* Task to complete:
Please return all lines in the listing holding the word "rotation".

* Input data:
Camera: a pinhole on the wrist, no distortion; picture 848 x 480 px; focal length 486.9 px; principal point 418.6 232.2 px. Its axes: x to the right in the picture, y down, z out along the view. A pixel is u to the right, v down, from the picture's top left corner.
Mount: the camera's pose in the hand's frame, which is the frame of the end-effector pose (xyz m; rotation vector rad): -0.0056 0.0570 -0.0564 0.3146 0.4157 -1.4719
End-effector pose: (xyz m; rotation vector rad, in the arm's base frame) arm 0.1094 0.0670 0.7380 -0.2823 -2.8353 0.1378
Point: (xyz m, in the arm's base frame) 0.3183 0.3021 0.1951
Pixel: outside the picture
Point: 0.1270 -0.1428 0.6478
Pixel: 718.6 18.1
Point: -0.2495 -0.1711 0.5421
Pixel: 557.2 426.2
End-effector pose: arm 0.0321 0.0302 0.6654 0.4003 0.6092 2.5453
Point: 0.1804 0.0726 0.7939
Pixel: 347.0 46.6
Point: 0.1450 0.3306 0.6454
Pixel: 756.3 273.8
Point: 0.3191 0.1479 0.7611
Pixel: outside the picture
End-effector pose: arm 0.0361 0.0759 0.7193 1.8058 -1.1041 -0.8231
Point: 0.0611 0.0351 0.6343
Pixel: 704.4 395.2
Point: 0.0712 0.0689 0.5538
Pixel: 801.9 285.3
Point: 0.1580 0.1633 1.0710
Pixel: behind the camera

* Expected answer:
Mount: the camera's pose in the hand's frame, which is the frame of the end-effector pose (xyz m; rotation vector rad): -0.0056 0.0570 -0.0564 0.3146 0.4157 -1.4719
End-effector pose: (xyz m; rotation vector rad, in the arm's base frame) arm 0.1094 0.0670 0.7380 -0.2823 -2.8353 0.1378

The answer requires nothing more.